Die Botschaft hör ich wohl

pendeluhr

Eine gesellschaftlich und innerkirchlich bewegte Zeit ließ mich nicht unberührt. Die nonkonformistische 1968er-Bewegung mit ihren Turbulenzen und Verwerfungen stellte das Land vor Bewährungsproben. Die Regierung wollte Notstandsverordnungen ins Grundgesetz aufnehmen, die es erlaubten, bei inneren oder äußeren Bedrohungen Grundrechte der Bürger einzuschränken.

Aufbruch und Revolte, Proteste und Revolution waren die Folge. Aggressivität und Gewalt als Signale der Hoffnungslosigkeit in jenen Tagen. Im Stuttgarter Neckarstadion gab es Tumulte beim 14. Deutschen Evangelischen Kirchentag. Studenten stürmten das Podium. Eine Demokratisierung des Kirchentages verlangten sie.

Auch in der Katholischen Kirche gärte es. Es war in der Zeit meiner ersten priesterlichen Dienstjahre. Die päpstliche Enzyklika „Humanae Vitae“, „ausnahmslos geltendes Erfüllungs-Gebot“, provozierte Ratlosigkeit und Proteste. Priester wurden verpflichtet zum Gehorsam und mussten die päpstliche Lehrmeinung vertreten „ohne Zweideutigkeit“ sowie „die Gewissen erhellen und bilden“. Sie hatten „die richtige Sprache für die Vermittlung der Botschaft“ zu finden.

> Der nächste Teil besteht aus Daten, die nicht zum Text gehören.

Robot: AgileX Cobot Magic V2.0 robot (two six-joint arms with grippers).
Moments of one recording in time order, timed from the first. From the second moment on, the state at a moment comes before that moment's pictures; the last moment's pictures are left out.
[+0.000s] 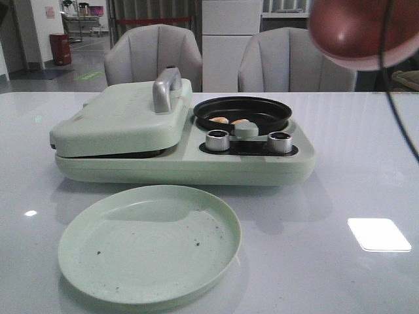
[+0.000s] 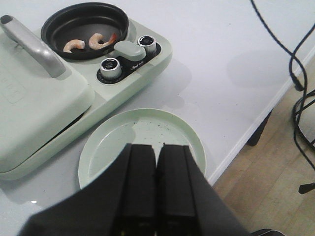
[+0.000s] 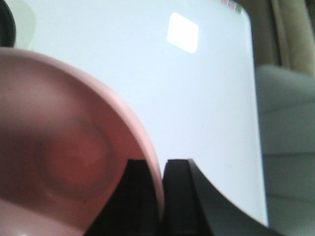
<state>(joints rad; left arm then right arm) -0.59 0.77 -0.66 -0.52 0.55 0.63 0.36 1.46 -1.33 -0.76 0.95 0.43</state>
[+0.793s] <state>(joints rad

Moralische Grundsätze wurden vorgegeben und standen nicht zur Diskussion. Anweisungen waren „in freudiger Ergebenheit und Unterwerfung“ zu befolgen. Die Amtskirche präsentierte sich als „Lehrmeisterin und Mutter aller Völker.“

In vielen Gesprächen, vor allem im Beichtstuhl, hatte ich das Nein des Vatikans zur Anti-Baby-Pille zu begründen und zu verteidigen.

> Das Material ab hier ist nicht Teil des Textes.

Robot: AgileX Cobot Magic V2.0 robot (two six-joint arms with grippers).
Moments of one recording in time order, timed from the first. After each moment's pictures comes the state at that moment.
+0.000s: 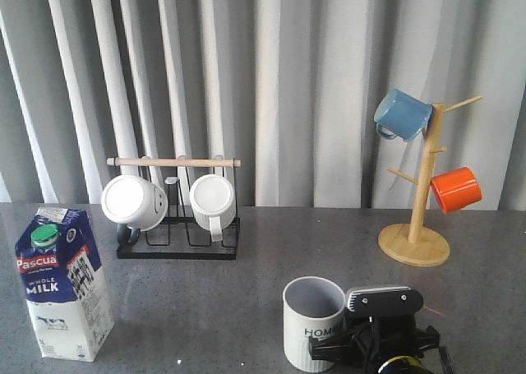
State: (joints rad) left arm 0.01 0.79 -0.76 -0.19 0.10 0.12; right arm 0.45 1.91 -0.78 0.44 -0.83 -0.17
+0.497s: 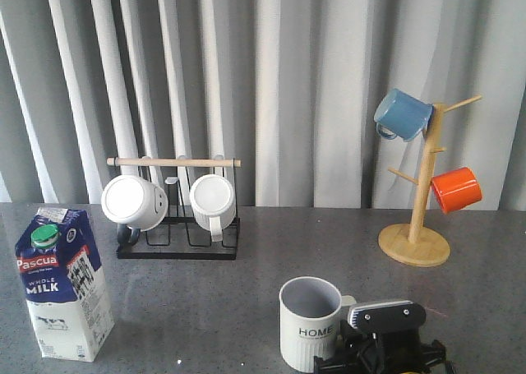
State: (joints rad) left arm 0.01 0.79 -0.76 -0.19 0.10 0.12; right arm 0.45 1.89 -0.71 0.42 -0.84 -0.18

Ging es nur um das Gewissen der Eheleute? Wer fragte nach meinem Gewissen? Konnte ich glaubhaft für etwas eintreten, das ich als kontrovers betrachtete? Warum sagte man den Menschen nicht etwas, was ihrem Leben dienlich war, statt sie mit neuen Verboten zu konfrontieren?

„Die Botschaft hör ich wohl, allein mir fehlt der Glaube.“ Goethe hatte seine Faust-Tragödie nicht für mich verfasst, aber der Satz hallte nach. Ich hatte im Sinn der päpstlichen Enzyklika zu argumentieren, die das erste und das letzte Wort für sich beanspruchte. Mit persönlicher Überzeugung fügte ich mich nicht dem Verhaltensdiktat.

Dagegen empfand ich Sympathie für den deutsch- schweizerischen-Theologen, der sich gegen die päpstliche Diktion wandte und eine Überwindung des römischen Absolutismus in der Kirche einforderte. Nach heftigen Kontroversen mit dem Vatikan entzog man ihm die kirchliche Lehrbefugnis.

Viele Schriften dieses Theologen waren mir bekannt. Nicht mit allen Aussagen stimmte ich überein, aber ich bewunderte seine Gabe, strittige Themen in einer Sprache zu formulieren, die man verstand.

Der Pfarrer, in dessen Diensten ich stand, begegnete meinem Verhalten mit Misstrauen. Er ermahnte mich, meine persönliche Meinung zu den Anweisungen der Enzyklika für mich zu behalten.